The clause that can derail health insurance claims

Reasonable and customary clause is the primary reason for insurance claims rejection.
Reasonable and customary clause is the primary reason for insurance claims rejection.
Summary

Health insurance policy documents often include a reasonable and customary clause, which allows insurers to pay only for costs that they consider fair and standard. What should patients to minimize rejections?

Most insurance policyholders believe that once they are admitted to a hospital, the insurer will pay the bills. However, health insurance policy documents often include a “reasonable and customary" clause, which allows insurers to pay only for costs that they consider fair and standard.

Insurers can assess whether a treatment, its cost and the number of days spent in hospital were actually necessary.

Most claims pass smoothly through these filters, but for those that are rejected, the clause proves to be a primary reason, second only to declines due to pre-existing health conditions.

Patient's pain

Take the case of this driver living in a tier-two town who had gastroenteritis. The local hospital, which was on the insurer’s panel, admitted him to the intensive care unit (ICU). He was kept for over a day, and administered antibiotics and other medicines intravenously. The insurer rejected his bill for 25,000, saying the patient could have been treated without hospitalisation. The insurer was probably right.

Doctors agree it could have been treated without hospitalisation. Yet, when you are in acute pain and told to get admitted, you rarely argue. Leaving “against medical advice" is also frightening. In this difference of opinion, it is the patient who bears the brunt of an unpaid claim.

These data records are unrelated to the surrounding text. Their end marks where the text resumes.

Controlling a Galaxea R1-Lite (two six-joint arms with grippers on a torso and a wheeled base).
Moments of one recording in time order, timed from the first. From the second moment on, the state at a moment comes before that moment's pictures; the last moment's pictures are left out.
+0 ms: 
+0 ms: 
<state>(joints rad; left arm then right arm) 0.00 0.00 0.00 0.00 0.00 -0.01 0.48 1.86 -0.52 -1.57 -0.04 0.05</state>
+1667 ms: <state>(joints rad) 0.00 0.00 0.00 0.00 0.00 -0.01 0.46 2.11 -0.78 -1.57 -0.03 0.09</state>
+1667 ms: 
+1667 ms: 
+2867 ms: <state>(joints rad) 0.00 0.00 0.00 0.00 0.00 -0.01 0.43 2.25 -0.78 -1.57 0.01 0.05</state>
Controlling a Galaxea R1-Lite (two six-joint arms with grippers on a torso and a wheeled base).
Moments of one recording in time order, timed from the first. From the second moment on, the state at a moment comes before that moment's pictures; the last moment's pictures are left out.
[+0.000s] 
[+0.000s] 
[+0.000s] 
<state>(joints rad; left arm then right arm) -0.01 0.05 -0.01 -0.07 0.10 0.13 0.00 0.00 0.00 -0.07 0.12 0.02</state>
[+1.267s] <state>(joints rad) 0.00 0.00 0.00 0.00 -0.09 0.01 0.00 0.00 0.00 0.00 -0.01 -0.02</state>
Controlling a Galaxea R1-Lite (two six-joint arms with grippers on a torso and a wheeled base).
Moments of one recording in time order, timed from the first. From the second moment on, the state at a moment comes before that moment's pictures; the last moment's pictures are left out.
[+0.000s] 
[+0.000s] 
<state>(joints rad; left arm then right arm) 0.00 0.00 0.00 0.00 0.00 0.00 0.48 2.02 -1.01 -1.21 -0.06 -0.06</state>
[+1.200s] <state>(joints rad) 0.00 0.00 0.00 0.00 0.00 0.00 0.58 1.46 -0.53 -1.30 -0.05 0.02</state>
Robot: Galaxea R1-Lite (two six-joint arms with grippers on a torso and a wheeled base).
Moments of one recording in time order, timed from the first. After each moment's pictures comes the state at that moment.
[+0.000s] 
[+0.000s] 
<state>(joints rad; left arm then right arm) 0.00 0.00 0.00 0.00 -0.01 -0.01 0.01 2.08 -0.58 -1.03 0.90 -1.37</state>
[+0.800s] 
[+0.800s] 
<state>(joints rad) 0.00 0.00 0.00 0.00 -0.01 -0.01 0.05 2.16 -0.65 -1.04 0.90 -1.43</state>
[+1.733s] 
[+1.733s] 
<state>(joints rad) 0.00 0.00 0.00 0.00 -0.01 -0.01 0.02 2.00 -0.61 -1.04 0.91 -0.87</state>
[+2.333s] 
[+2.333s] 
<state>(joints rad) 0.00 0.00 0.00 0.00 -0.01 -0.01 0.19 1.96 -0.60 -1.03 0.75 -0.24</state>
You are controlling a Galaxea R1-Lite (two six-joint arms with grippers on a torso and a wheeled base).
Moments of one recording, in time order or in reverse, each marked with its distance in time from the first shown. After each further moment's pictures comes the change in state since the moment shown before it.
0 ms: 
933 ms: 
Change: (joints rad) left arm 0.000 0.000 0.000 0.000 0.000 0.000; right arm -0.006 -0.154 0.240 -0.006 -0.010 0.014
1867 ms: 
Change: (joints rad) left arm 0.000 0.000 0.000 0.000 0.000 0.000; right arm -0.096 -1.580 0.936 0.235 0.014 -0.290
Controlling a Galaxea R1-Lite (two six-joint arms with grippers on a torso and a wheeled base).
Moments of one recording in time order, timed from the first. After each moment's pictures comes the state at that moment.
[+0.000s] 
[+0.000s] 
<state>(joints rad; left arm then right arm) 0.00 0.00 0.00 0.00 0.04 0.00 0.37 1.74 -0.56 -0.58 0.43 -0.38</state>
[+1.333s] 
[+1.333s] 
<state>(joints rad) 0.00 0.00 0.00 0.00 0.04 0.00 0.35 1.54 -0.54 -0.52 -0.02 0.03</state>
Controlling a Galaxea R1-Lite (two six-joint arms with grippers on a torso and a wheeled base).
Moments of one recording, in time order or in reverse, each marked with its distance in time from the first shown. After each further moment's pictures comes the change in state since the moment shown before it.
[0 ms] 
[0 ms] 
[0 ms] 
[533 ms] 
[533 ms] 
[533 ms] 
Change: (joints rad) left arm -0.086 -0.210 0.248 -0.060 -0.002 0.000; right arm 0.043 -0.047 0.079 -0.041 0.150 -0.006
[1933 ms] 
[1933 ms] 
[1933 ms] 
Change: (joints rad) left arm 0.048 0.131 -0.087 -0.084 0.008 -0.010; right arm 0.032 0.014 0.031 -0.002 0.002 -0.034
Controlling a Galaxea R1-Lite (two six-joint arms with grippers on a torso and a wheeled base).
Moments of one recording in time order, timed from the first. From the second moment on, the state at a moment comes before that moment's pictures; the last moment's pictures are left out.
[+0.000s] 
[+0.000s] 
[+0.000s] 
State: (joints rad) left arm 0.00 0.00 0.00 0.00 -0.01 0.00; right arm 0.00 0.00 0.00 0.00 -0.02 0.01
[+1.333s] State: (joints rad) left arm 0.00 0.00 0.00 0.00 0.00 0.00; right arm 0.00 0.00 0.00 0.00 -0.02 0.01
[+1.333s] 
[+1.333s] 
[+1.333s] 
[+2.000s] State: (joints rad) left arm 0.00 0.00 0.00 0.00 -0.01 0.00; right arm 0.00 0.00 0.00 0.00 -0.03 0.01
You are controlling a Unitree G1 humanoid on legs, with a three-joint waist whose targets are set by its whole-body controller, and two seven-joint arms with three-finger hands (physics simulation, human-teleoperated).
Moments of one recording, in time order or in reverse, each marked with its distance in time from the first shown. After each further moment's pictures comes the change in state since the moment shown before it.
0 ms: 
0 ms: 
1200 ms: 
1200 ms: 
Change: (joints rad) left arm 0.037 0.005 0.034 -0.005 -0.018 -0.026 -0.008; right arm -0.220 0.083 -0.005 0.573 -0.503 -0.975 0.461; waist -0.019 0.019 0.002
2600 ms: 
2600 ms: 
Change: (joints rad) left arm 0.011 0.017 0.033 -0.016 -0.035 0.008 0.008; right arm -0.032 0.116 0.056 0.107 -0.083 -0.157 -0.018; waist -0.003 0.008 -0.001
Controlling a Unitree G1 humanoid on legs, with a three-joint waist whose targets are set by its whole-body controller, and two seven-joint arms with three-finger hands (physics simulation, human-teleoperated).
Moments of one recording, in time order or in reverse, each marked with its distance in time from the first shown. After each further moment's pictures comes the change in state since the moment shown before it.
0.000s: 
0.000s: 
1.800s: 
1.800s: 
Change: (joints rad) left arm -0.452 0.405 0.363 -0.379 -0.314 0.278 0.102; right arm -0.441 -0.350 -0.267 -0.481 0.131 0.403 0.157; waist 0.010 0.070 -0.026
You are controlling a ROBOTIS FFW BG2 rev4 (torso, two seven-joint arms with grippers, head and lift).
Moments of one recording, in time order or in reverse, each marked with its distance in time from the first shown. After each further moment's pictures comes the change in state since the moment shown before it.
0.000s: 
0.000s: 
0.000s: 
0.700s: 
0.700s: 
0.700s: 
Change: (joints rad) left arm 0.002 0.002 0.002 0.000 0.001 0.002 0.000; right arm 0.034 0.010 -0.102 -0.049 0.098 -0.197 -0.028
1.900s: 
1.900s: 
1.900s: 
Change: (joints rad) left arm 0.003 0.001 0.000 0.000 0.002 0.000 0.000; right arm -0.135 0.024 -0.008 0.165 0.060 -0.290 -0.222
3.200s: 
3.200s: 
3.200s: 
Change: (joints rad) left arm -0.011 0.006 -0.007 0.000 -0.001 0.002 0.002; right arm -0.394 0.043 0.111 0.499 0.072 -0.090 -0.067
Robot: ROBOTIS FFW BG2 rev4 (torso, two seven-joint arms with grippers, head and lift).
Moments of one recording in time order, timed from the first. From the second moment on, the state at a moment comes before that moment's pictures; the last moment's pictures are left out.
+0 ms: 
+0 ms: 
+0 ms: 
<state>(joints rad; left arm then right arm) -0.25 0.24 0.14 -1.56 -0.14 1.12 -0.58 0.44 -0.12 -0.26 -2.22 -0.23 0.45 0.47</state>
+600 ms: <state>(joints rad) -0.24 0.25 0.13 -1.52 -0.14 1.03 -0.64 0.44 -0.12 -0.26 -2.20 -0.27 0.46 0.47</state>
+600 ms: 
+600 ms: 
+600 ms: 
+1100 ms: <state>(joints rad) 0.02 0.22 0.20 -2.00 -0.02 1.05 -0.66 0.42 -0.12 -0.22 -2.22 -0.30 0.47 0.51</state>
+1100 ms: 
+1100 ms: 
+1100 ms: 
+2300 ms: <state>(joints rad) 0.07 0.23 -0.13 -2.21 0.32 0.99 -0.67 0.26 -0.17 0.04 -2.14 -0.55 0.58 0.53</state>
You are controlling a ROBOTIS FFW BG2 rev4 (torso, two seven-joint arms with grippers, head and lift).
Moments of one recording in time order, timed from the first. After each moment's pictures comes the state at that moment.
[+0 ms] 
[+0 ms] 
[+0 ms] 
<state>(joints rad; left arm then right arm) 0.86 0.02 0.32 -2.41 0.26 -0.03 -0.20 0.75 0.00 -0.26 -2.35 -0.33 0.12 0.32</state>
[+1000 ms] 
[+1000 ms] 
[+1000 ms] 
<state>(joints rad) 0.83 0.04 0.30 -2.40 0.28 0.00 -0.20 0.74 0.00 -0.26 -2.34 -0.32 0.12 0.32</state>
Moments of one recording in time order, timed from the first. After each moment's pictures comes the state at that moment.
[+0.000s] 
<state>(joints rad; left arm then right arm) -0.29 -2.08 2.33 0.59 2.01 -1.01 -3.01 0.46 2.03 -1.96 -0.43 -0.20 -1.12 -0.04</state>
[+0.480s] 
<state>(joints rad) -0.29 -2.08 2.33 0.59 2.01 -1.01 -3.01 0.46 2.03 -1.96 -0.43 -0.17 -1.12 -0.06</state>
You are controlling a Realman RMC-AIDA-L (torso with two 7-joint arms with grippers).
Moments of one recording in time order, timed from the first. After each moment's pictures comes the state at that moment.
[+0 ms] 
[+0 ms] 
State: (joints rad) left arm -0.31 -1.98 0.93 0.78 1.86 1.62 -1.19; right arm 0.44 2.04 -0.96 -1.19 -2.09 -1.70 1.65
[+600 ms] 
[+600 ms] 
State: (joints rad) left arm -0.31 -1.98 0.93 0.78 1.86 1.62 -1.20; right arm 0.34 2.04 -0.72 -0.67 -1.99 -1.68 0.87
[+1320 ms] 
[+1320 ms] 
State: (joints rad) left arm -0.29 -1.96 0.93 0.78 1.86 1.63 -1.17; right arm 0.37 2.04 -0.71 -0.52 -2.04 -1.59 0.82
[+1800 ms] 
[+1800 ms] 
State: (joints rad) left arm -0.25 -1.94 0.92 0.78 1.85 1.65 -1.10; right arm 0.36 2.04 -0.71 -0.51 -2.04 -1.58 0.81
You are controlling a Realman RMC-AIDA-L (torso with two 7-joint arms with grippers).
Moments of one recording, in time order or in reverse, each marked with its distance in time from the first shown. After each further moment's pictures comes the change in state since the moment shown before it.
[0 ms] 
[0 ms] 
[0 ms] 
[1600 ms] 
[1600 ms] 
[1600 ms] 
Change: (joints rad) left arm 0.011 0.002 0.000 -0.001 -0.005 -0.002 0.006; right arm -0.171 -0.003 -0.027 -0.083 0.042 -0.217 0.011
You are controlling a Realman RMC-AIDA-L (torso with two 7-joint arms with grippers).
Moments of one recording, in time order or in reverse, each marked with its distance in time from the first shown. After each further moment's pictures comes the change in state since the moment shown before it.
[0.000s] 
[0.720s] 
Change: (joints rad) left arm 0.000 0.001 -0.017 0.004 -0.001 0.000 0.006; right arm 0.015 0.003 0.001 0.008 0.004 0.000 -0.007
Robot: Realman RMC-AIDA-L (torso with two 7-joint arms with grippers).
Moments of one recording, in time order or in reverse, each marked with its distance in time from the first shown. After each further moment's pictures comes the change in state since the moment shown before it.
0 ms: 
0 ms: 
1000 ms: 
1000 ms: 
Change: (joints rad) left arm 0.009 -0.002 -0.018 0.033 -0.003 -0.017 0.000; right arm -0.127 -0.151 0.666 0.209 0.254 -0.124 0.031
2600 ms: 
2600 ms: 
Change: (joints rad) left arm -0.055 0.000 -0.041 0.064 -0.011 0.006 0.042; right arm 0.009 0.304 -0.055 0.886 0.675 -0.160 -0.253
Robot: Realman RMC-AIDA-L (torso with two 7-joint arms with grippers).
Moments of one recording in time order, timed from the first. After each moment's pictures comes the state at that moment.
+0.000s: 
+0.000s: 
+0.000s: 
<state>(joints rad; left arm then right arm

In another case, a surgeon at a well-known hospital in Mumbai charged 15 lakhs for a coronary artery surgery, while the same would have cost about 5 lakhs in other hospitals. Many rejected claims of this surgeon reached the Ombudsman, which ruled that the claim was payable in full by the insurer because the surgeon was a skilled specialist.

Ideally, these costs, incurred in a panel hospital, should not have been questioned. If the insurer felt that surgical costs were high, they could have excluded that hospital from their panel.

The length of stay in a hospital is another point challenged under the clause. In allopathic hospitals, the disagreement is often about one or two days, and every extra day adds cost. But, patients rarely choose to linger in a hospital unless advised.

Ayurvedic hospitals are different, though. Here, hospitalisation is for low-severity chronic conditions and can often last over a week. Patients can come for wellness and feel-good treatments disguised as medical necessity; therefore, scrutiny during hospital stays is considerably higher and justified.

Due diligence

You can reduce the risk of rejection by conducting thorough due diligence before undergoing treatment. The red flags to watch for are a hospital increasing prices or modifying treatment protocols when you share that you have insurance. Ask questions, get second opinions and find out the expected length of stay. Most importantly, follow the advice of an experienced medical professional. The courts have consistently taken the view that the medical professional’s recommendation is to be followed.

Insurers must also step up. With no regulated hospital pricing or protocols in India, insurers could offer a list of empanelled hospitals where claims are paid without dispute. Hospitals and insurers can jointly agree to package costs rather than billing linked to number of days in the hospital, removing incentives for unnecessary extensions.

Doctors can also help by ensuring that discharge summaries and medical justifications are clear and accurate. Often, this justification is left to an administrative person with little medical experience.

I am still dealing with a case where a discharge summary by a junior doctor said the patient had consumed alcohol, despite the hospital’s own test showing none. The 30 lakh claim is now in the courts due to a poorly written discharge note.

In an ideal world, there would be no subjectivity in applying this clause because hospital protocols and costs would be transparent and regulated. Until that utopia is achieved, the next best thing is to ask yourself: would I still opt for this treatment if I were paying the bill? That question alone can keep your care within the boundaries of what insurers call reasonable.

Kapil Mehta is co-founder, SecureNow Insurance Broker. Views are personal.